* PROBLEM REQUIREMENTS *
Below are the records; copy exactly the stretch from the line containing "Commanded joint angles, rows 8" through the line containing "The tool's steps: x", both ends included, and nothing else.

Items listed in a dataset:
*** Begin section ***
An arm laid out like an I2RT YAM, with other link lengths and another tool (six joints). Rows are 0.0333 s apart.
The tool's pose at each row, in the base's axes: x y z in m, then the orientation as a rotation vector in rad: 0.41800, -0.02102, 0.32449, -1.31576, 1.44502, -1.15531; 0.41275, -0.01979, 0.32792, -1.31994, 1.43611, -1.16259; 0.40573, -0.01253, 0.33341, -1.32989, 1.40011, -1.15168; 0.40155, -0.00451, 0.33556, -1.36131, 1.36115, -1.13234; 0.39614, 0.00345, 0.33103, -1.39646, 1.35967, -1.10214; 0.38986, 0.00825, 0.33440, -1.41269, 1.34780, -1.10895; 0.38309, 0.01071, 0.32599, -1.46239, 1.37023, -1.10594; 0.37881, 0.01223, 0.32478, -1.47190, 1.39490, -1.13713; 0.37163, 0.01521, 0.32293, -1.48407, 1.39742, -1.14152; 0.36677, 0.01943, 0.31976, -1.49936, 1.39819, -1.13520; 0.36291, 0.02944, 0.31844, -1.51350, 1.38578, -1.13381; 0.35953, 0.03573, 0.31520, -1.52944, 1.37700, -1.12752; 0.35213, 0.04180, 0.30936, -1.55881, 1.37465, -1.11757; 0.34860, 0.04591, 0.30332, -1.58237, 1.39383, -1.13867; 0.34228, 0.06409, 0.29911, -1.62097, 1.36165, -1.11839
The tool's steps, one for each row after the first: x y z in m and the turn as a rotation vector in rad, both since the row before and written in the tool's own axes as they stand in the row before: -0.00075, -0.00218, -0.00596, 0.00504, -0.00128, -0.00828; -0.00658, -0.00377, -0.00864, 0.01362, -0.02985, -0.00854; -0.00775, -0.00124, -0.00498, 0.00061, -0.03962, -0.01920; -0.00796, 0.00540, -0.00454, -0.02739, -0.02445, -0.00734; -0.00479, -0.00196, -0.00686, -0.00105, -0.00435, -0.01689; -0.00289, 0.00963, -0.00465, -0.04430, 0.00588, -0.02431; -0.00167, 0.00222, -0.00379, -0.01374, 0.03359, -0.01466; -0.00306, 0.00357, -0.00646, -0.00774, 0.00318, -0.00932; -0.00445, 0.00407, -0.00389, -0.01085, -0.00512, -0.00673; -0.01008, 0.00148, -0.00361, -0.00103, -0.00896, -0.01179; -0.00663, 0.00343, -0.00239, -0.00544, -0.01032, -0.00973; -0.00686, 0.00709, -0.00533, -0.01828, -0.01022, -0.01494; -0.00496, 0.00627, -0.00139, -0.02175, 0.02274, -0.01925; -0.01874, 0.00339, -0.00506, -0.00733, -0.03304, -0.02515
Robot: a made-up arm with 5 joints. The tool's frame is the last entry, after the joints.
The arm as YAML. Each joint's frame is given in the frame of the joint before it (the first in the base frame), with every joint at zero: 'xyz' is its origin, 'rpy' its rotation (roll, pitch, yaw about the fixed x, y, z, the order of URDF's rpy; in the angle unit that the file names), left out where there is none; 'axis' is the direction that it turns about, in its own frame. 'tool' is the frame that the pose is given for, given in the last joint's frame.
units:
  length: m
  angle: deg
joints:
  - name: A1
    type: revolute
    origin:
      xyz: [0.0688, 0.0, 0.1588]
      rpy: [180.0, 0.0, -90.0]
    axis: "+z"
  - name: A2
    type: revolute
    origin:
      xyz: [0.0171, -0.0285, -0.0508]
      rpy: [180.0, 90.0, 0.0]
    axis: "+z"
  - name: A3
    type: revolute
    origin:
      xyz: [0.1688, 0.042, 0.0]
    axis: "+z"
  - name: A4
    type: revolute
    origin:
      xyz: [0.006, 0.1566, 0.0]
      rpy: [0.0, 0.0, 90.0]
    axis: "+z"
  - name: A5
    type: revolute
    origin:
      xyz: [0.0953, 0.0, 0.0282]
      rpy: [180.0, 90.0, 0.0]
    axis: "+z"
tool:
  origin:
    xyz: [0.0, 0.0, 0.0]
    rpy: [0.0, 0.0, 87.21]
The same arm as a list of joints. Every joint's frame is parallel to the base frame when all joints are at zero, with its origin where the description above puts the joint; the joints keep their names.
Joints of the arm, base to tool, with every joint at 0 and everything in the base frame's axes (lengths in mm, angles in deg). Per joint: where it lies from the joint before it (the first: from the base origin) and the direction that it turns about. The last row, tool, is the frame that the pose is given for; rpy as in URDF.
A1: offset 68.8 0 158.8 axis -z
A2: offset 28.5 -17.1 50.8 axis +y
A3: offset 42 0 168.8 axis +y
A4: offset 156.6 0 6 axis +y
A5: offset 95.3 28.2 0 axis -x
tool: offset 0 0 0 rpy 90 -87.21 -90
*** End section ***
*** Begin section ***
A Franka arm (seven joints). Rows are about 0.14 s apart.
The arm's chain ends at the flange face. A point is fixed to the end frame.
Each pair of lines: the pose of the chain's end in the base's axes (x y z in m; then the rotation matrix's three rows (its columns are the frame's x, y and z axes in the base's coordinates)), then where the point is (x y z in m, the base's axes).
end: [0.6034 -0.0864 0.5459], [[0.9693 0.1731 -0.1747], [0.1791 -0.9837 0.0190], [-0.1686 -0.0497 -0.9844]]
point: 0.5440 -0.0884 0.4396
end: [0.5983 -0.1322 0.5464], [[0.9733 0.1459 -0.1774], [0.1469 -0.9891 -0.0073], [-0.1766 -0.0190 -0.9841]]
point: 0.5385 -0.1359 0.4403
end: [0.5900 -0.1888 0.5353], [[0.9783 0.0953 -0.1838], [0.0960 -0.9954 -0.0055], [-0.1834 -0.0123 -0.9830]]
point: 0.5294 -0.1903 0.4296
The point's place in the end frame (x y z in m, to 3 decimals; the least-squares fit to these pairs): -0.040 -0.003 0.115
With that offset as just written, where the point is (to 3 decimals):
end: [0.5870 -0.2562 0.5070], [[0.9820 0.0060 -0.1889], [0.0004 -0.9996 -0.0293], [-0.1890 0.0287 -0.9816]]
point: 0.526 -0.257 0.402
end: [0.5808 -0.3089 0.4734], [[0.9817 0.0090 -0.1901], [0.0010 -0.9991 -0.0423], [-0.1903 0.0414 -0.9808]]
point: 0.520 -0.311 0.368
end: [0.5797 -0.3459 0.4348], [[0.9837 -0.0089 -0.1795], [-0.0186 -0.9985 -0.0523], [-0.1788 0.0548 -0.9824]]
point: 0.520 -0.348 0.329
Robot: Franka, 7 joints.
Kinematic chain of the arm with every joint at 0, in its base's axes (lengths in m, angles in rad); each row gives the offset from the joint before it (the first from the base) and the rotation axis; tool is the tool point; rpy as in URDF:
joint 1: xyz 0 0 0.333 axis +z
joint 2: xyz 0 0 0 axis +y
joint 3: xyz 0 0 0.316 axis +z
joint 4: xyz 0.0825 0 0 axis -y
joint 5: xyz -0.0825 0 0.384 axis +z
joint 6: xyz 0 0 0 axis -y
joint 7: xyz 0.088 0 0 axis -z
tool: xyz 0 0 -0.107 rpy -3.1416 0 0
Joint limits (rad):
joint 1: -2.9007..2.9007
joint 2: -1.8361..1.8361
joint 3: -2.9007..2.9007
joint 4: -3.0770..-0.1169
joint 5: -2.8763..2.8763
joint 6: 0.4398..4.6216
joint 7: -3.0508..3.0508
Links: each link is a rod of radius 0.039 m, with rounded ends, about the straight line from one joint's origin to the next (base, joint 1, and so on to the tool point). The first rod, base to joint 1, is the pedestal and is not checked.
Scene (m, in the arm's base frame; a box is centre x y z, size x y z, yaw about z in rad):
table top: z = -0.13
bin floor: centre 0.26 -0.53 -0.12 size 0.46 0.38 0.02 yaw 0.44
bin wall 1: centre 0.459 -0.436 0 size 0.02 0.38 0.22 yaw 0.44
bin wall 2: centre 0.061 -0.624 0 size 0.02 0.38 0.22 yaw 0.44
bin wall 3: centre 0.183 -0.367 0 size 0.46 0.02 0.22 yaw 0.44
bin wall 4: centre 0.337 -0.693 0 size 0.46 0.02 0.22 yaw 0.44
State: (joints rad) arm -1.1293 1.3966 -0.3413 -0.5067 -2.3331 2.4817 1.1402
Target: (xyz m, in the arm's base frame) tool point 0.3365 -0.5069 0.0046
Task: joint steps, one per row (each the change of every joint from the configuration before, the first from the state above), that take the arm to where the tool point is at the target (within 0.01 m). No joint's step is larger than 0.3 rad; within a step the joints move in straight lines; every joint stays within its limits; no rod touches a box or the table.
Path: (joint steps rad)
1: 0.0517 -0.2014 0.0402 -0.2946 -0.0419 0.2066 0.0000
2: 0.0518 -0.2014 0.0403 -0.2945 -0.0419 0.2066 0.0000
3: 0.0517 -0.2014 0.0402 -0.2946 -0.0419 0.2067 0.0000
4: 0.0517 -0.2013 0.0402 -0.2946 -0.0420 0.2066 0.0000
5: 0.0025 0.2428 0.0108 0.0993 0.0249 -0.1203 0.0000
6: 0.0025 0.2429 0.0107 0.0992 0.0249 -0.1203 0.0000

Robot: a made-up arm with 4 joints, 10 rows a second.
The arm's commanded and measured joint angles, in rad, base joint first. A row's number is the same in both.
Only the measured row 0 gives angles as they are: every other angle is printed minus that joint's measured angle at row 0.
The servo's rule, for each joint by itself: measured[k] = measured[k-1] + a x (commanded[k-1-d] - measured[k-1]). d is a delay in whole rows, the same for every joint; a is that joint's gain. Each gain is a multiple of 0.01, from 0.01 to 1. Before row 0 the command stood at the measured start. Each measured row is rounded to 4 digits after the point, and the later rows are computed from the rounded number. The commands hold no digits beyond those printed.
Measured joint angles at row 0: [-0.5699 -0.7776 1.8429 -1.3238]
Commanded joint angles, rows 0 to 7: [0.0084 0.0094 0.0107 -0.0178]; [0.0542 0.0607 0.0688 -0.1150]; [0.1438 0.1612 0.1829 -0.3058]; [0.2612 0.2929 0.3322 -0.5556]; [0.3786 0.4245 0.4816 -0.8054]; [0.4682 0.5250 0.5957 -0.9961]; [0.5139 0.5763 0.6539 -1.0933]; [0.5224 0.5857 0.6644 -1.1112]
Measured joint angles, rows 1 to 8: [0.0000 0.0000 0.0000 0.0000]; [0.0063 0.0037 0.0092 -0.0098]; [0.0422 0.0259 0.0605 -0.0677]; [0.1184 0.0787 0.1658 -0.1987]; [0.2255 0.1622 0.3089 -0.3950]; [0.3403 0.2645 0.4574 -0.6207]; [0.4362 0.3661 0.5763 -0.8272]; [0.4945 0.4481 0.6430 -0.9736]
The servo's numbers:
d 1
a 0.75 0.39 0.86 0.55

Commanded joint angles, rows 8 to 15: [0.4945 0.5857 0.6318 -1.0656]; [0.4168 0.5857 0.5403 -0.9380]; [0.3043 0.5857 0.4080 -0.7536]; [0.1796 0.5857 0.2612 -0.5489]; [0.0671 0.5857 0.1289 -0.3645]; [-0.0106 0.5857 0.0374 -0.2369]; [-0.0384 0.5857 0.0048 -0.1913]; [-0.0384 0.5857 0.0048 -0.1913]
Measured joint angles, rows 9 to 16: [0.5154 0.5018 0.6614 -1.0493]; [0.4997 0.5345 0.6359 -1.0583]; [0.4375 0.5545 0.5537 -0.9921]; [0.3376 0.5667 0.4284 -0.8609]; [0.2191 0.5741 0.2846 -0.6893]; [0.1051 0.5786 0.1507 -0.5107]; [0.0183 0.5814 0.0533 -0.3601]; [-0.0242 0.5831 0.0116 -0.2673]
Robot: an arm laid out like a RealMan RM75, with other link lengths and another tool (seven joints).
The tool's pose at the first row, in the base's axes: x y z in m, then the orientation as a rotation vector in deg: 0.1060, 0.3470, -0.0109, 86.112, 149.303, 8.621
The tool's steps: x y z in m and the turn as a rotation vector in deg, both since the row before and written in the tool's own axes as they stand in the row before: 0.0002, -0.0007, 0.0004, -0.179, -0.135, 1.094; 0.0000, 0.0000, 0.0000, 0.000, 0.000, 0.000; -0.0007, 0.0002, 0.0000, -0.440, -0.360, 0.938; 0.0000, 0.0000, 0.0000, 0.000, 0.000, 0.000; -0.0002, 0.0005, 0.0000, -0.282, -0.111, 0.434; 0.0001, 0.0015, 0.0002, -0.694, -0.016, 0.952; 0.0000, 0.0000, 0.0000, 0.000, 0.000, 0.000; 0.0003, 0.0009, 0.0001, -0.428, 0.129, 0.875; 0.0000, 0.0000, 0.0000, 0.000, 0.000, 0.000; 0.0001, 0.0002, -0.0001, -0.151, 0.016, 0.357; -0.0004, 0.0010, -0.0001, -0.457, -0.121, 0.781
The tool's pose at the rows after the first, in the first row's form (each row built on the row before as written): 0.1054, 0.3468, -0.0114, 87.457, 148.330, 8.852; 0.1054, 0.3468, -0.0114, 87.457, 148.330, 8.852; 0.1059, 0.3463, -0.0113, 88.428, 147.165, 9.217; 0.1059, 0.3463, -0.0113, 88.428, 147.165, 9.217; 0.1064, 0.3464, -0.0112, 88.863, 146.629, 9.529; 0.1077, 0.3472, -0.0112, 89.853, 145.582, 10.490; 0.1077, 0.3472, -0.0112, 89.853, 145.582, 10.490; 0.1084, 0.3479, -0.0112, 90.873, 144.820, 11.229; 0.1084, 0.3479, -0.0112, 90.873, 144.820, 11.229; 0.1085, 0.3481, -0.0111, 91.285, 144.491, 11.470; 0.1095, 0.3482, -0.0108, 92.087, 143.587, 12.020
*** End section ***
* SOLUTION TO THIS PROBLEM *
Commanded joint angles, rows 8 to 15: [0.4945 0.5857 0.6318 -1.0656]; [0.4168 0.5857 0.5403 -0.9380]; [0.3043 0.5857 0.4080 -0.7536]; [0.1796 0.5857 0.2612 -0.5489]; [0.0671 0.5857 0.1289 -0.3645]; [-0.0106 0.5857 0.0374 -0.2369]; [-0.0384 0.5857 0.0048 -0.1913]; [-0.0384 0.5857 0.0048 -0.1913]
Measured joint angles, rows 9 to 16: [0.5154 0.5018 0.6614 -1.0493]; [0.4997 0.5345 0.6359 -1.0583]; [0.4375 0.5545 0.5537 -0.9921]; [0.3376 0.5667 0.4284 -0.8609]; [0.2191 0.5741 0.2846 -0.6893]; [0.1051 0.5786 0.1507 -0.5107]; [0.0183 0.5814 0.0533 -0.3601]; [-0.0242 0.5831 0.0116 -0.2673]
Robot: an arm laid out like a RealMan RM75, with other link lengths and another tool (seven joints).
The tool's pose at the first row, in the base's axes: x y z in m, then the orientation as a rotation vector in deg: 0.1060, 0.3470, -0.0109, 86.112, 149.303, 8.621
The tool's steps: x y z in m and the turn as a rotation vector in deg, both since the row before and written in the tool's own axes as they stand in the row before: 0.0002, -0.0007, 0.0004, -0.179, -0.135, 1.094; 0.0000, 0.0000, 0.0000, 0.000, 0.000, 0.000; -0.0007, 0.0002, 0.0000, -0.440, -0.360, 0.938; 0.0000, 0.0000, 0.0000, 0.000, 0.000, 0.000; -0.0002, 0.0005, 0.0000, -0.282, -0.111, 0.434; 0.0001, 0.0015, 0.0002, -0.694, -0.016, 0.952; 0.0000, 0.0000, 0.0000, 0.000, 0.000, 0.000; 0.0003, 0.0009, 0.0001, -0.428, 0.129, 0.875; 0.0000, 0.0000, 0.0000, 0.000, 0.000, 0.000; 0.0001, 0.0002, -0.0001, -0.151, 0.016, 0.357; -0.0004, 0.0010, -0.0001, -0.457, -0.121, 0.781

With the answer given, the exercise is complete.